Batch processing's enduring lessons are about design discipline, not just throughput: immutable inputs and side-effect-free, deterministic jobs make fault tolerance, retries, and experimentation trivial. MapReduce proved the model at scale by borrowing the Unix philosophy; dataflow engines refined it by not touching the disk between every step. The same "derived data from immutable inputs" idea reappears, in continuous form, in stream processing.

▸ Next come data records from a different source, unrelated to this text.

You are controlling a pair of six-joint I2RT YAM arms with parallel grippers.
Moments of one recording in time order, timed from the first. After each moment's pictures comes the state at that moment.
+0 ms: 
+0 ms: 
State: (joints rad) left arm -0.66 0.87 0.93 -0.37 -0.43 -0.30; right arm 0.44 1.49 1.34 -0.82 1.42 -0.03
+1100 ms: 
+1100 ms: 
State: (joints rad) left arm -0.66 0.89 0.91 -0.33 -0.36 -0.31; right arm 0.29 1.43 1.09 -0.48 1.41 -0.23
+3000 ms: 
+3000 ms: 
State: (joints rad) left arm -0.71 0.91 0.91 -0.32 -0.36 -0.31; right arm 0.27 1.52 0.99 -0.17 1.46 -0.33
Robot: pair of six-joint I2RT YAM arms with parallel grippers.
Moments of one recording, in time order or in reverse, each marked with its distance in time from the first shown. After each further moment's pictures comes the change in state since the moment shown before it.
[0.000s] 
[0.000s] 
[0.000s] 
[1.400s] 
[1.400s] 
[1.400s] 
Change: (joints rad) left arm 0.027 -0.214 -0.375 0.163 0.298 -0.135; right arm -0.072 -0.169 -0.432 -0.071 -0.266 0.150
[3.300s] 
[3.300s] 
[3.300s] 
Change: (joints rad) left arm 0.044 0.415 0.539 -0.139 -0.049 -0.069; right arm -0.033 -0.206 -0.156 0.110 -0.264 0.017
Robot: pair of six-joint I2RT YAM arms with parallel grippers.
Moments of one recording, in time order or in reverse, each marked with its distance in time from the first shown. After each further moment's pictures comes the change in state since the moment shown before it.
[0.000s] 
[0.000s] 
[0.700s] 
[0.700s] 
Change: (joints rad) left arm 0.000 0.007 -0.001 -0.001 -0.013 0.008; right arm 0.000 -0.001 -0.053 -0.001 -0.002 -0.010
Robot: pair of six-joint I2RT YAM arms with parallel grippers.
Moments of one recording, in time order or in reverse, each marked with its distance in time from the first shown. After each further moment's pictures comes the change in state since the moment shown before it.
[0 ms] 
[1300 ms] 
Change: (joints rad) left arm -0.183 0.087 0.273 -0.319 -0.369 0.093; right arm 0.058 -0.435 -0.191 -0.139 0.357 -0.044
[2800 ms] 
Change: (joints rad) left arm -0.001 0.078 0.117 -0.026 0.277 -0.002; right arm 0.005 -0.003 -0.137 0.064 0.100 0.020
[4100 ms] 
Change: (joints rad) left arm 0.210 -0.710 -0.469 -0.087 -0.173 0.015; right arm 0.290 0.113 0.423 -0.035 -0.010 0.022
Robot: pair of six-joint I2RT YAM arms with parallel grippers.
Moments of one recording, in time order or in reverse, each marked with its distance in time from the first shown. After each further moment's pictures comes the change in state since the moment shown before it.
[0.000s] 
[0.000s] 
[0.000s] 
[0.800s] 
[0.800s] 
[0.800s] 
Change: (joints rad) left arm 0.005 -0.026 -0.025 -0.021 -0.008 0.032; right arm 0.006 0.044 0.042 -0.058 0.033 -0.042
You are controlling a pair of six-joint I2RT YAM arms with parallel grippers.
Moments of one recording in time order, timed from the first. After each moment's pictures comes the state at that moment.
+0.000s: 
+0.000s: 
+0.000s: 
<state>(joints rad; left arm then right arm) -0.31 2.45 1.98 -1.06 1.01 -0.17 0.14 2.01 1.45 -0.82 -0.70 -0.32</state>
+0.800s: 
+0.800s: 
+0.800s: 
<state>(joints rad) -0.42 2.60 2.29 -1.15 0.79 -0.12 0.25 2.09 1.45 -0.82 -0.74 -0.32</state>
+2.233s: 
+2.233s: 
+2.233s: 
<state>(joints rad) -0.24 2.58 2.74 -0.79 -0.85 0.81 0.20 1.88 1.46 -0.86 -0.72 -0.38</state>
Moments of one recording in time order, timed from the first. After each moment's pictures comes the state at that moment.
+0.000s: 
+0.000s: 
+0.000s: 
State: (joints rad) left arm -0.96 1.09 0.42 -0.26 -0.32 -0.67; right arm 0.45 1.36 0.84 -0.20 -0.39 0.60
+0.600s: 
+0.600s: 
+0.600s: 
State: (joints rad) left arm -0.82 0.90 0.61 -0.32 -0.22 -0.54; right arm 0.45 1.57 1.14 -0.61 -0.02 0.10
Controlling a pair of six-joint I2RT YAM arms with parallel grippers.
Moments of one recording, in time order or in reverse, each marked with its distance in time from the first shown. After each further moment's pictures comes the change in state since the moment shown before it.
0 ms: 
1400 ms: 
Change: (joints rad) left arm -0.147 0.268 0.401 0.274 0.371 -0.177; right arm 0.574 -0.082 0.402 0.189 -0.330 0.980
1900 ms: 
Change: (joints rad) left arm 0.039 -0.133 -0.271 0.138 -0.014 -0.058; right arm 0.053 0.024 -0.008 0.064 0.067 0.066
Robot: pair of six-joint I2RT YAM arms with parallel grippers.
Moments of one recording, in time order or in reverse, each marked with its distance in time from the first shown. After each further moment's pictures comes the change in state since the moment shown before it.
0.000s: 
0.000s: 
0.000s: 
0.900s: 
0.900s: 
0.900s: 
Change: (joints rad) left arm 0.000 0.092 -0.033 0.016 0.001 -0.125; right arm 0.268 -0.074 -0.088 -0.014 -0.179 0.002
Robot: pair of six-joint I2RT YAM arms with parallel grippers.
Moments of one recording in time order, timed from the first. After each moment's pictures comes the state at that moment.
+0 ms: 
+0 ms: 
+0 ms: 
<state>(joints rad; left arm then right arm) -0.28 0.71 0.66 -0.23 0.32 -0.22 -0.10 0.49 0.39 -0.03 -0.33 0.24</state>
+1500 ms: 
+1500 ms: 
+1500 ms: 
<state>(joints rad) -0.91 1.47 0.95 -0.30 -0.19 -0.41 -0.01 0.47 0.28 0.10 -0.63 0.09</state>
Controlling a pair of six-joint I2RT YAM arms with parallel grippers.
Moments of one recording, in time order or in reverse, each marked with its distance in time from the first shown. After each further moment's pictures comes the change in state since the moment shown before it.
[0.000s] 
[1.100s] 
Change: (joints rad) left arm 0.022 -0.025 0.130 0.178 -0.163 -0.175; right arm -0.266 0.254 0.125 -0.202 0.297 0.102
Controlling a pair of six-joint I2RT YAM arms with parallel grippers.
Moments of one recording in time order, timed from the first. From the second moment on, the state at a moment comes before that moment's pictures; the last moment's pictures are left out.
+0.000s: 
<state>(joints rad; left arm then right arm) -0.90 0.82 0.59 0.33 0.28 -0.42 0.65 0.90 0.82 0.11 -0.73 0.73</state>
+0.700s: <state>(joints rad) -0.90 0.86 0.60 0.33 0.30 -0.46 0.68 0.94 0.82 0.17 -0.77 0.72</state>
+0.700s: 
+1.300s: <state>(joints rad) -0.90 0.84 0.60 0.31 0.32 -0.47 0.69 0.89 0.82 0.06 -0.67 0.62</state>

What are the three stages of MapReduce? Map (emit key-value pairs), shuffle (framework sorts and groups by key), reduce (process each key's values). The shuffle is the expensive, essential middle.
Reduce-side vs map-side join? Reduce-side (sort-merge) is general but shuffles everything; map-side (broadcast or partitioned hash) skips the shuffle when one input is small or both are co-partitioned.
Why is batch fault tolerance easy? Inputs are immutable and jobs deterministic with no side effects, so a failed task is simply rerun and produces the same result.
Why are Spark/Flink faster than MapReduce? They model the workflow as one operator graph and pipeline data in memory instead of materializing every intermediate step to disk.